As much as I love writing and reading, I don’t read as much as I wish I did. I have a full-time job and I have responsibilities and after a long day of writing stuff for people, sitting down to read abstract poetry and decipher it is not always what I have the attention span for. But to listen to a track? Sure. I can sit back and close my eyes and listen to that.
It was more about trying to open up the story and the writing in a modern way that would create new opportunities and ways to experience it. It was not strategic in the sense that “no one’s down this.” And I think it’s been done plenty. I just don’t think it’s a particularly easy way to record stuff and make stuff fit together. It’s a lot of effort for a really hyper niche audience. You can say that you recorded a track and say that it’s kind of spoken word and people will check it out but if you say that you recorded a spoken word track, people will say “turn it off.”
Did you record your part and hand it off to the musicians and let them do what they wanted with the music?

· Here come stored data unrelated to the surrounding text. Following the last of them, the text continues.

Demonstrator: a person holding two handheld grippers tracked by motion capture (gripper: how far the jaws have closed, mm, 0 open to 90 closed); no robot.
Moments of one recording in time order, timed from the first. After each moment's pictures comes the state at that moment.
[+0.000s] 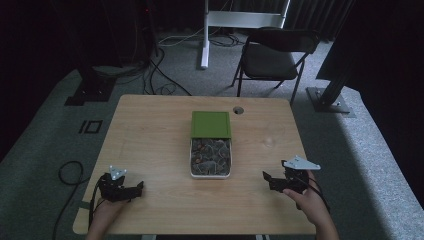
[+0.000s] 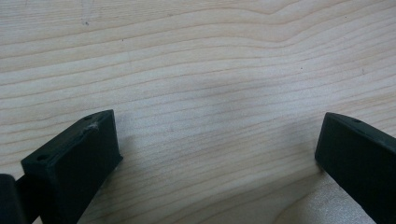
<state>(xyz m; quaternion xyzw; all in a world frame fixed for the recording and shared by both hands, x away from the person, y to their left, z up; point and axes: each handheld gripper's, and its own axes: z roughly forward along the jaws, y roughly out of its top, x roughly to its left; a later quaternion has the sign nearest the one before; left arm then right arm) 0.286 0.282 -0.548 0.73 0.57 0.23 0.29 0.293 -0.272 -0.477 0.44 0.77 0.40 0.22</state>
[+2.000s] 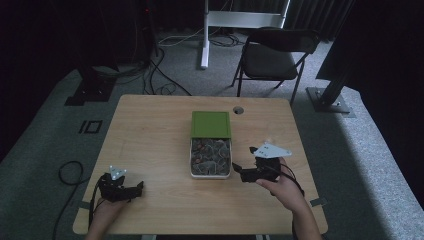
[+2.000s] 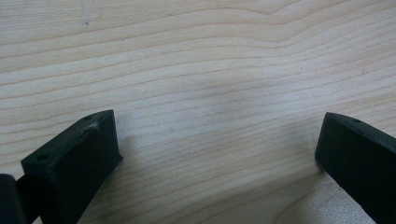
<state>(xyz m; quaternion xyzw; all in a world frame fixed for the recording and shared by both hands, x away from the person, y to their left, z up) 0.286 0.282 -0.548 0.73 0.57 0.23 0.29 0.308 -0.185 -0.431 0.34 0.80 0.46 0.20</state>
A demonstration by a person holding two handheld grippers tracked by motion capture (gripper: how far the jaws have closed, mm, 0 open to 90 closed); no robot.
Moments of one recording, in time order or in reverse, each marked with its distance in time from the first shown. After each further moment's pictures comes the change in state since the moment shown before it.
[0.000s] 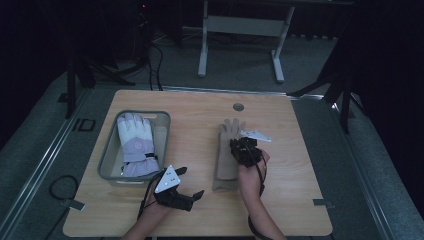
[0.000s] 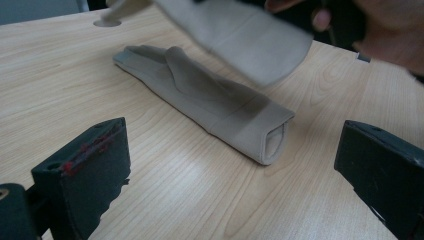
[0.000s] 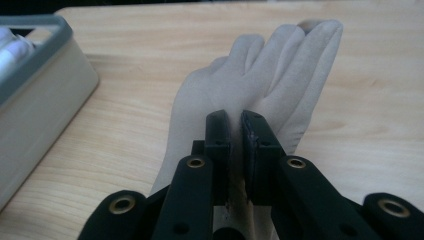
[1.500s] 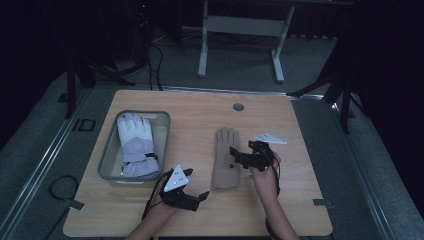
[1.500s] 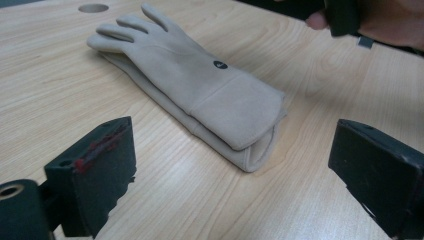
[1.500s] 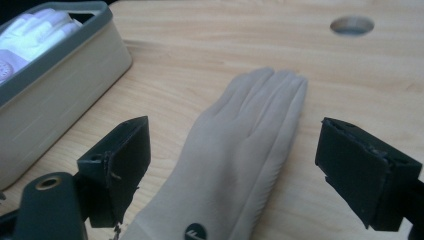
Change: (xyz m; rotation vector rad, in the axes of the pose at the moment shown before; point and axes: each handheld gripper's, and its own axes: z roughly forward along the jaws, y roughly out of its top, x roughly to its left) left arm -0.014 0.011 0.013 0.084 -0.011 0.025; right arm -0.050 -0.009 -0.008 -0.028 0.222 -0.088
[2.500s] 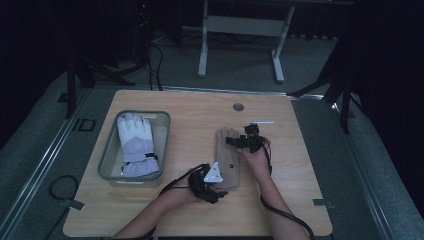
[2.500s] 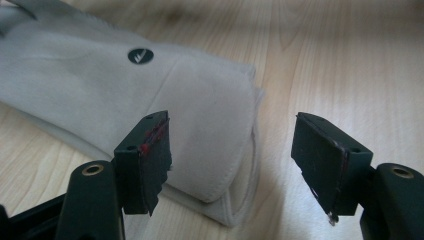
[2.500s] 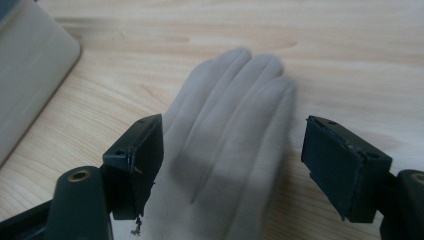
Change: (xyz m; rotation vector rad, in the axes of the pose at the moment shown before) left arm -0.006 0.036 0.076 0.328 -0.177 0.318; right arm -0.041 0.018 0.086 0.224 0.031 0.153
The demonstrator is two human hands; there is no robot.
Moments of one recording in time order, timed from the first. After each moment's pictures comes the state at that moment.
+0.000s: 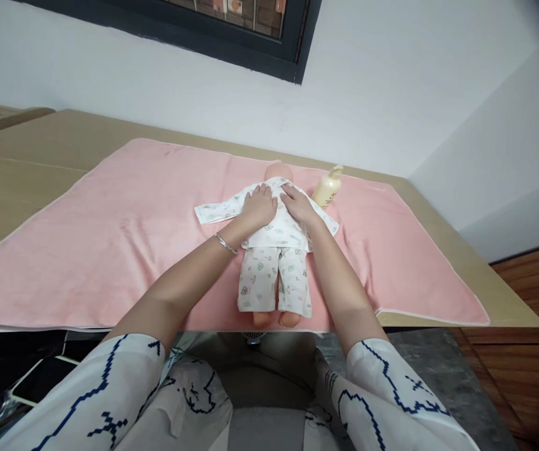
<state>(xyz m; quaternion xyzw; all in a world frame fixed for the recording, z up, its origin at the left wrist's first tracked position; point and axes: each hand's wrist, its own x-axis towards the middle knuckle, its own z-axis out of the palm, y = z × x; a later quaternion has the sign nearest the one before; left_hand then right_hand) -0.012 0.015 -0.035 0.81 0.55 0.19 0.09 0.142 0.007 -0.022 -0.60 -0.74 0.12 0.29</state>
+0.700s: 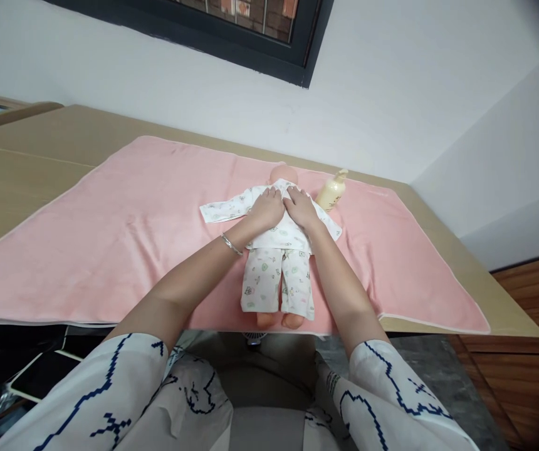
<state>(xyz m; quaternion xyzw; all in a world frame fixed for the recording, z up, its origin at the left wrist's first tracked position) -0.007 0.014 -0.033 0.84 0.49 0.19 0.09 0.136 0.005 -0.027 -0.63 -0.73 0.08 0.23</state>
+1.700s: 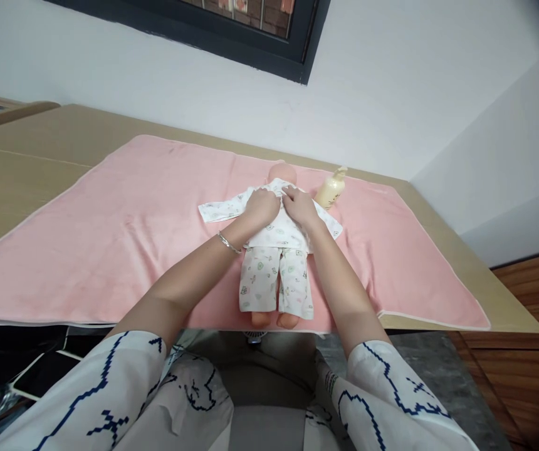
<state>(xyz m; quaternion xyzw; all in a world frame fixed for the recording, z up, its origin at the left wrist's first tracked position) -0.014 0.007 -0.018 0.80 0.56 0.20 0.07 0.131 -0.003 -0.019 -0.60 -0.75 0.05 0.26</state>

NOAH: When I partnered with people on it, I purposely told them that I wasn’t going to direct them. I focused on writing the piece and I will read the piece, but I want their music interpretation of the piece and then when I handed that off to the film persons, I said the same thing. I said, “I’m not going to tell you want to put in the film. You make the film based on this audio track and then just send it to me when it’s done.” I gave no feedback to anyone on anything.
Really what I wanted was everybody who worked on it to feel ownership of their piece. I didn’t want anyone to feel like they were working for me on my project. Shelby, who did the “Groundwater” video, he drew all those pictures, he did the audio score, he got the voiceover read, he came up with the concept. Then when it was done, he took it to three festivals and he won an award for it. It’s his film, it’s just my poem and my narration. That’s what I wanted. I wanted that to be the case, I didn’t want a bunch of hired guns in to execute things. I wanted people who felt excited about the material. That’s the one thing that was important to me.

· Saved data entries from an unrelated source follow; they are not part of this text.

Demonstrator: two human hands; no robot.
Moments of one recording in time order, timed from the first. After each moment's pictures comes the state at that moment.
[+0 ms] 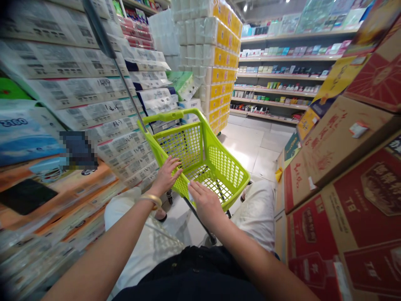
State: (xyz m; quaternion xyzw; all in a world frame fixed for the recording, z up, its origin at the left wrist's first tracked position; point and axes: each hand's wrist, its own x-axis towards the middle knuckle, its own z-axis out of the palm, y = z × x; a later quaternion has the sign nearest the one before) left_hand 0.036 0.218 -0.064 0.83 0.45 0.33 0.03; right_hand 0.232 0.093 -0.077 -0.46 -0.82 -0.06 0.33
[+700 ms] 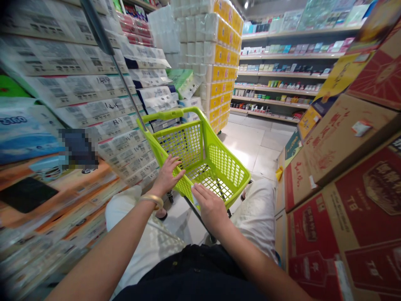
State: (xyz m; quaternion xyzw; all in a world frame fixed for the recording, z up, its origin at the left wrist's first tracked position) left_hand 0.040 0.211 -0.064 0.82 0.46 0.34 0.04; right_hand 0.239 0.075 -0.085 -0.47 -0.81 -0.07 0.36
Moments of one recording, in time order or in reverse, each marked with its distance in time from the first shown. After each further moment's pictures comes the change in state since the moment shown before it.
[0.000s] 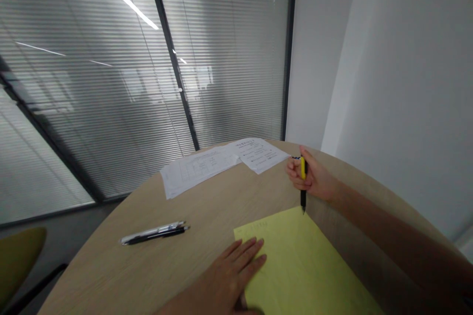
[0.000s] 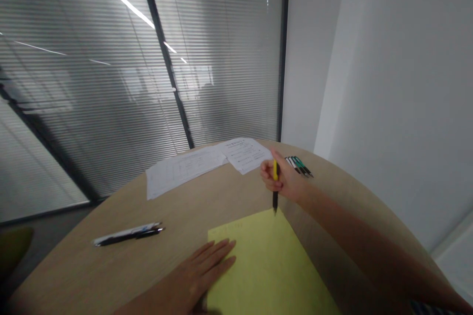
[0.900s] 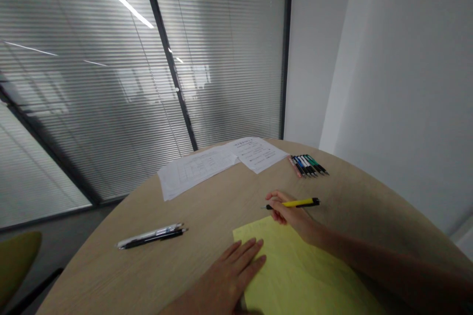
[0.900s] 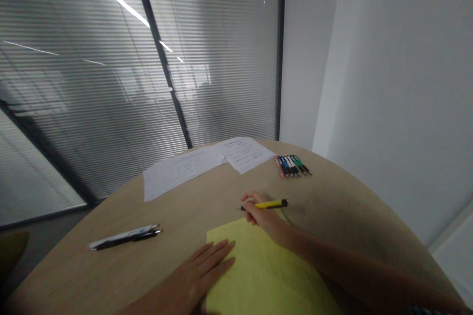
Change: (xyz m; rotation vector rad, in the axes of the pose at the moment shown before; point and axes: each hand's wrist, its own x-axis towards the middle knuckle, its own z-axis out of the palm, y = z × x) left_hand -0.002 0.001 -0.001 -0.008 0.036 0.005; right_hand -0.010 0.100 0.013 -0.532 0.319 -0.036
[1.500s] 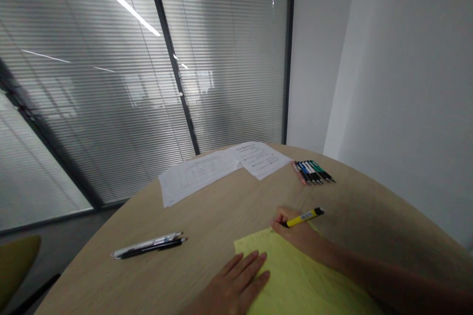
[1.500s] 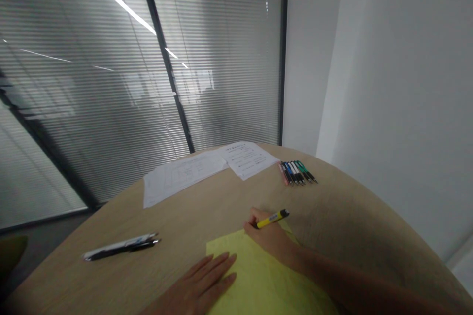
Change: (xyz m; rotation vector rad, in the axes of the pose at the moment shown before) left_hand 0.001 -0.010 0.011 0.045 0.032 0.058; right_hand 0.005 0.023 -0.001 -0.317 0.129 -0.286
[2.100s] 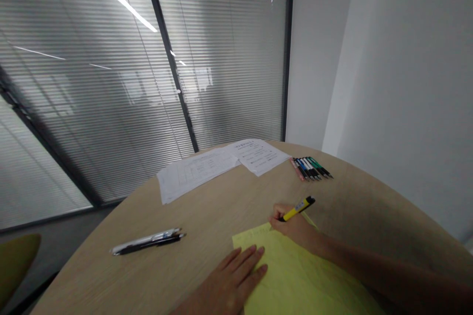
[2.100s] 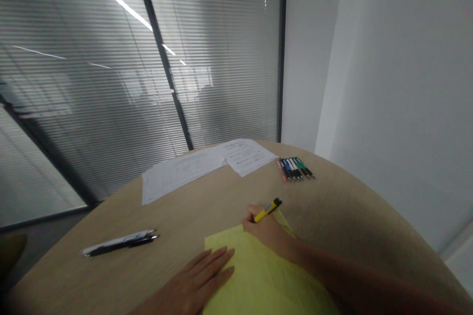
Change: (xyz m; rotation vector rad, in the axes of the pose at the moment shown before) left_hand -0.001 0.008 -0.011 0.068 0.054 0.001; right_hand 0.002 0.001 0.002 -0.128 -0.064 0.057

When Alan Forbes did the cover, he was excited. He was excited to draw it, that’s his concept. I didn’t tell him what to do. And then my wife laid out the book. She’s a great designer so she took that artwork and put it into a layout and design. I gave each person room. I worked with the people I wanted to work with and I tried not to get in their way.

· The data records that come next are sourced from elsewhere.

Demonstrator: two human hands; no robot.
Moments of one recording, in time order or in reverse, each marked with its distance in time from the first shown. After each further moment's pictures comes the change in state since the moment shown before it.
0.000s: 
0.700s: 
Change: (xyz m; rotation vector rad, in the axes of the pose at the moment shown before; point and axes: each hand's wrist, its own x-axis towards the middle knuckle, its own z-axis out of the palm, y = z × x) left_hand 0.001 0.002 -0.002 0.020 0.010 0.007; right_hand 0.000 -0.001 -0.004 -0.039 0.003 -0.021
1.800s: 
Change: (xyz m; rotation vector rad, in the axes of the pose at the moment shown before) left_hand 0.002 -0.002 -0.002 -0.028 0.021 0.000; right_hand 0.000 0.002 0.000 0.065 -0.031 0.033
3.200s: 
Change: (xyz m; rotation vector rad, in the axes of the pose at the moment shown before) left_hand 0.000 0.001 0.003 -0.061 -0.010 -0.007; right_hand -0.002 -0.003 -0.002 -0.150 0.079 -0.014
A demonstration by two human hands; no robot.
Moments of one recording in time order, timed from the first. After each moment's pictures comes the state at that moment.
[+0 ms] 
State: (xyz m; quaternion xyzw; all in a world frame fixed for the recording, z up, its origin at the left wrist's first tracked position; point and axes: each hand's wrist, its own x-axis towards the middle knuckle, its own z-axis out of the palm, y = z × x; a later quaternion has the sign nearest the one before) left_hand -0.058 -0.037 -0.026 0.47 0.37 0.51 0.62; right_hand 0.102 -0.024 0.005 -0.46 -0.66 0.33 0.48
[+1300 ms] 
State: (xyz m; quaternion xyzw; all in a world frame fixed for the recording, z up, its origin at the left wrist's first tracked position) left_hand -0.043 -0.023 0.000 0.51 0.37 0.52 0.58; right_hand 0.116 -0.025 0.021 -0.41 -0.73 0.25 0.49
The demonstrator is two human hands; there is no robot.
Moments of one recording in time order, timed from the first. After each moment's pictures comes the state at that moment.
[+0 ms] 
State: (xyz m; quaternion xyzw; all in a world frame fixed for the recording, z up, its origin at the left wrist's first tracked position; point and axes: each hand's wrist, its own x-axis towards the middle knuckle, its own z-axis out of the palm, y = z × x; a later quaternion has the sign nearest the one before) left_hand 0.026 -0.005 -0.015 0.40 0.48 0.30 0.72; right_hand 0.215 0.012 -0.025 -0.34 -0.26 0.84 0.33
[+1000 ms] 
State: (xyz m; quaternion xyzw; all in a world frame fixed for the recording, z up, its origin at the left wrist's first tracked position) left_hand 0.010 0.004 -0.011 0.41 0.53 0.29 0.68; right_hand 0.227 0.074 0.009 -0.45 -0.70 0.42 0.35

Is there live element to what you do? Any plans to read these poems in a live setting with a backing band?
NOAH: No, god, I hope not. I play guitar for some bands and I do some stuff that way, so the writing, as a performative thing, I don’t really have much ambition there. There’s certainly been discussion of doing things from time to time but it would really have to be a very specific opportunity with a controlled environment to even try it. Just the logistics of trying to perform poems is a lot, that’s a lot to deal with. And I play music, so I’m not really jonesing for the stage time or for the public interaction that way. I would love to do more readings, more in-store book readings and things that are geared around the writing, I don’t have too much ambition to consistently blur the line. I tend to enjoy being the writer or being the musician. Trying to bridge that gap in a live setting is a bit much. But, I never say never. If it was something cool, like if Patti Smith reads this and she wants me to come open a show, I’m not going to say no.